** HOW TO COMPLETE THIS TASK **
Where the lines below hold images, skip those and copy every word exactly.

--- PROVIDED MATERIAL ---

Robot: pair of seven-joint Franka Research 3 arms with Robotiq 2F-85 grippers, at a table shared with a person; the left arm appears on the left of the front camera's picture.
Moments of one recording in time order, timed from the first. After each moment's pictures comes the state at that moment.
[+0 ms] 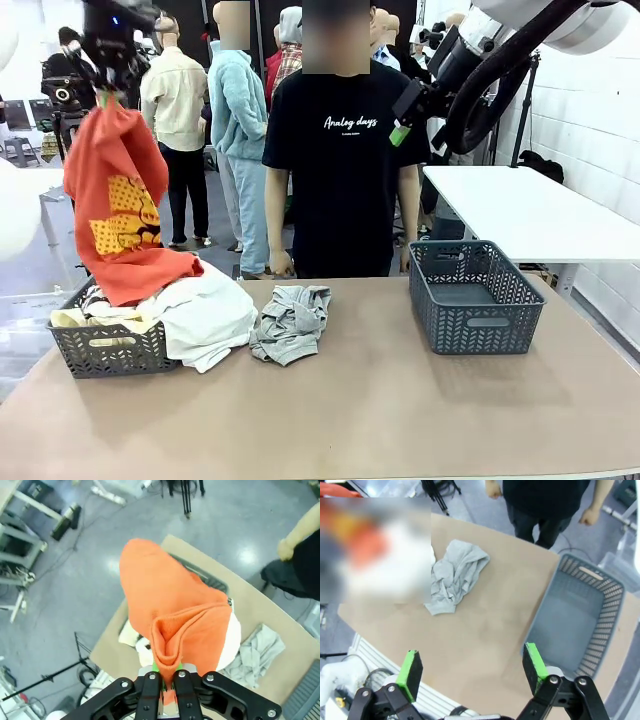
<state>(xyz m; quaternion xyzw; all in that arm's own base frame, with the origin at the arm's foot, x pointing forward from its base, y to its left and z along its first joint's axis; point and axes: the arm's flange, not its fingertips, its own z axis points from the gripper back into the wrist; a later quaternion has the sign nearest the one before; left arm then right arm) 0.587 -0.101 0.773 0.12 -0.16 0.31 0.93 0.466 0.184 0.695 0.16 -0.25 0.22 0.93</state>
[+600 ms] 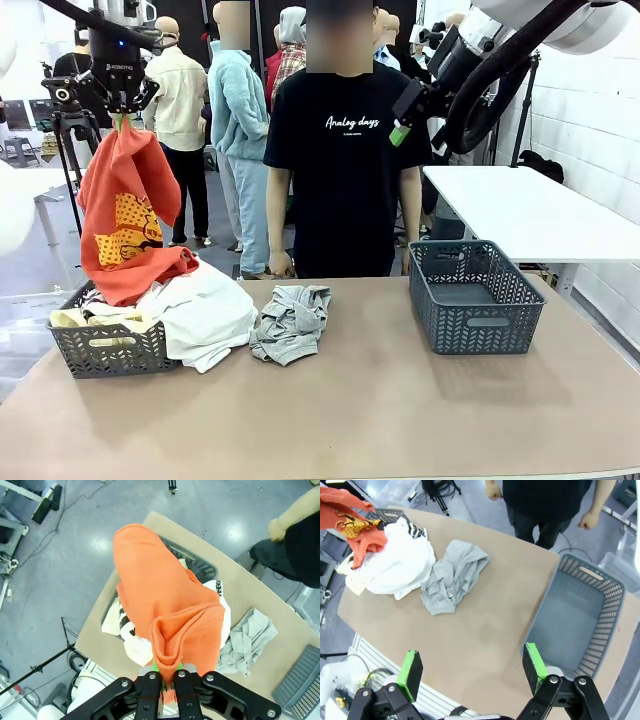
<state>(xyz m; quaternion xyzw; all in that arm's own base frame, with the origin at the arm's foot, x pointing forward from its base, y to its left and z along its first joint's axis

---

** RESULT **
Robot: pair of seven-joint Franka Research 3 arms with Robotiq 2F-85 grippers, at a table shared with a person; the left arm appears on the left of the front camera's picture.
Moments of one recording in time order, timed from the first. After each moment's pictures comes the state at that moment.
[+0 ms] 
<state>(xyz m; quaternion xyzw; all in that arm's own base frame, with the origin at the arm's foot, x pointing forward from its base, y to its left and z along its first joint's axis; point and axes: the arm's flange, not its fingertips, its own z axis points from the gripper back into the wrist; a later quaternion has the sign nearest the one before; left arm then right arm) 0.587 -0.101 0.773 0.12 -0.16 0.31 0.93 0.466 0.184 0.695 0.16 -0.25 0.22 0.93</state>
[+600 ms] 
<state>(xyz m; quaternion xyzw; all in that arm's own base frame, with the origin at the arm's foot, x pointing forward from its base, y to its left and z along its first joint's axis

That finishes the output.